About 30 million Americans, or about 20 percent of taxpayers, deduct mortgage interest from their income taxes, a deduction Realtors and homebuilders argue is a catalyst to home ownership in the United States. According to the most recent IRS tally, nearly 44 million people claim the deduction for state and local taxes in 2014, especially in the high-tax, high-income states of California, New York, New Jersey and Connecticut.

Republicans are determined to overhaul the nation’s tax code after more than three decades, delivering on a top legislative priority for President Donald Trump. Highlighting items that have been modernized since 1986, the last year the tax code was overhauled. Speaker Paul Ryan, R-Wis., made a pitch for reform, saying on Monday, “Just like the rotary phone of the ’80s, the American tax code is seriously outdated.”

The two deductions are in the crosshairs as Republicans look to slash the corporate and individual tax rates, according to congressional aides and strong hints from some lawmakers. The deductions point up how what’s seen by some as a special-deal loophole is embraced by others as a revered middle-class touchstone. That’s a major reason why an overhaul of the tax system — a political imperative for the GOP — is so difficult.

House Republicans, who have been working behind closed doors, are promising to reveal details of their plan next week.

The Trump administration has thrown its weight behind a revamp of the tax system, but Republicans are split on some core issues.

They are divided over whether to add to the nation’s soaring debt with tax cuts. In the Senate, Orrin Hatch, R-Utah, who heads the tax-writing Finance Committee, says his panel won’t be “a rubber stamp” for the House Republicans’ plan. The GOP is at odds over eliminating the deduction for state and local taxes.

There are plenty of GOP lawmakers in Democratic-controlled New York, Connecticut, New Jersey and California, and they’re pushing back.

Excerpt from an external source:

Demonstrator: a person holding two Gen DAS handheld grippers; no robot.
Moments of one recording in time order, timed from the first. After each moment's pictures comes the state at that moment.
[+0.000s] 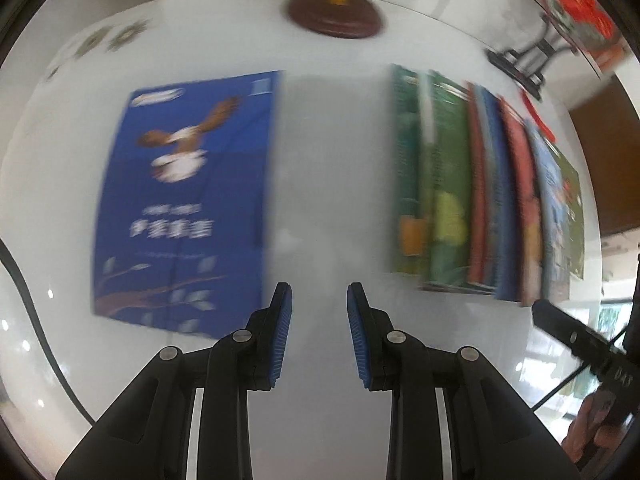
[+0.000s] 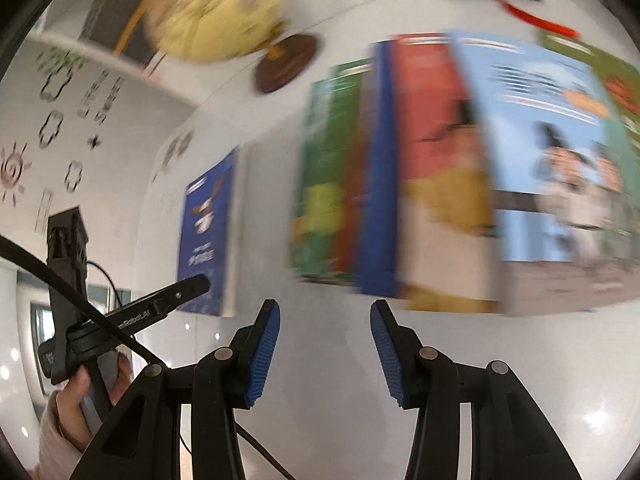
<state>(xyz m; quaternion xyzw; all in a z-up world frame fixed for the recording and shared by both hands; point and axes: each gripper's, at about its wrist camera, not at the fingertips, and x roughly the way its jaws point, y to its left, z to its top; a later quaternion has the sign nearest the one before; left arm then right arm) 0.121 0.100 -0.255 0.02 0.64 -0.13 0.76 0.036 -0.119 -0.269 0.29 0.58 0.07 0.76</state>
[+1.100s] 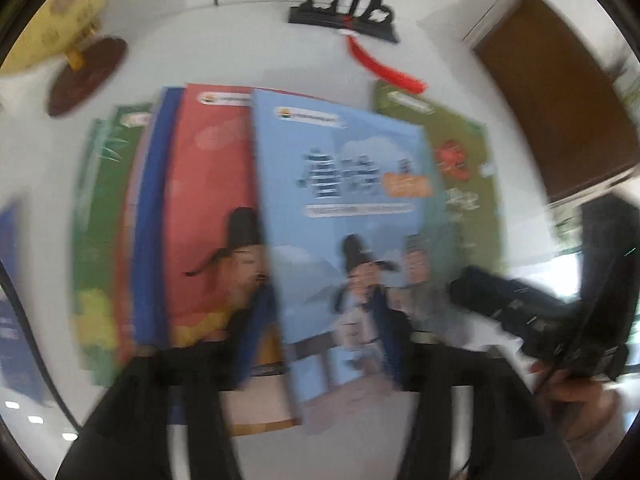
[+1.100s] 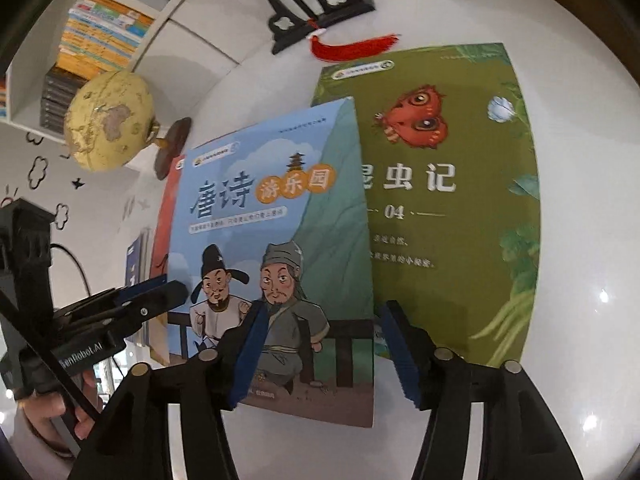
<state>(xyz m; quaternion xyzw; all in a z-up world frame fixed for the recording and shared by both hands) 0.115 -0.139 -0.264 0.02 0.63 -0.27 0.73 0.021 -0.355 -0.303 0.31 0.56 0.06 0.77</state>
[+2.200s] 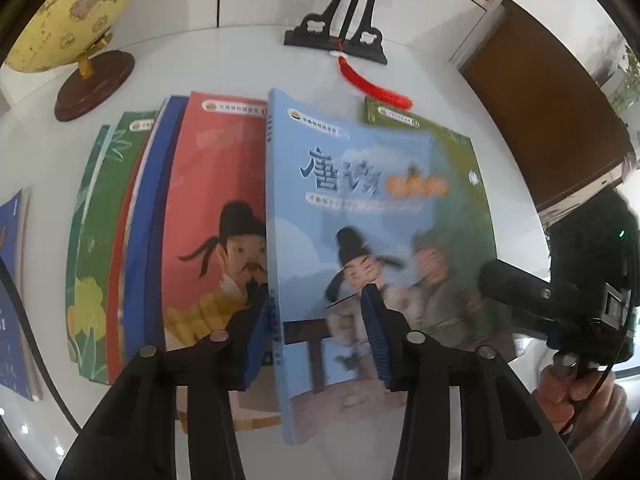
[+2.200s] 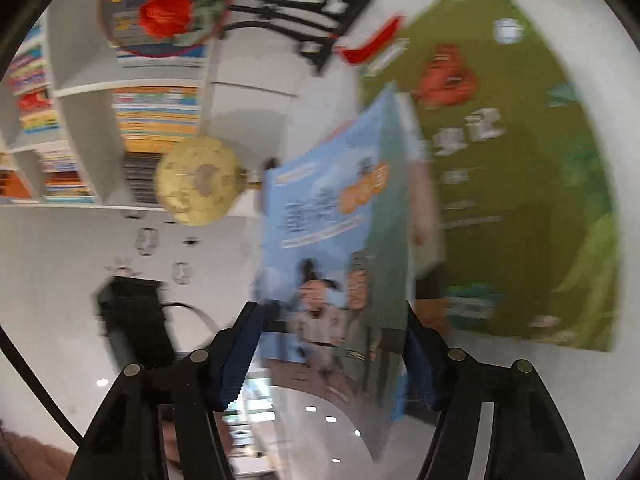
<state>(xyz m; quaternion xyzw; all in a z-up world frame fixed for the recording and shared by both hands) 0.093 -0.134 -0.259 0.04 0.58 -0.26 0.77 -0.001 -0.366 -0.319 0.53 0.43 0.18 0.70</state>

A coalition of 70 lawmakers from blue states — including 20 Republicans — lodged their objection formally to Treasury Secretary Steven Mnuchin.

Repealing the state-local deduction for federal income taxes would subject people to being taxed twice, they say.

The administration wants the state and local deduction to be eliminated or reduced because, officials say, the federal government shouldn’t be subsidizing states and wealthy households.

The federal deduction for state and local taxes along with the mortgage interest deduction cost the government dearly in lost potential revenue. The state and local benefit, one of the biggest, deprives federal coffers of an estimated $1.3 trillion to $2 trillion over 10 years.

Governors and mayors, as well as big companies that pay state and local property taxes, could coalesce into a potent lobbying force defending the deduction.

The same knock is made by critics against the mortgage interest deduction: that it favors wealthy taxpayers at the expense of people of modest means. The benefit allows homeowners to deduct interest on up to $1 million in mortgage debt. Only about 20 percent of taxpayers deduct mortgage interest from their income taxes. It’s open only to those who itemize deductions, and those taxpayers tend to have higher incomes.

The mortgage interest deduction, costing about $700 billion over a decade, is held up as a booster of homeownership and economic advancement.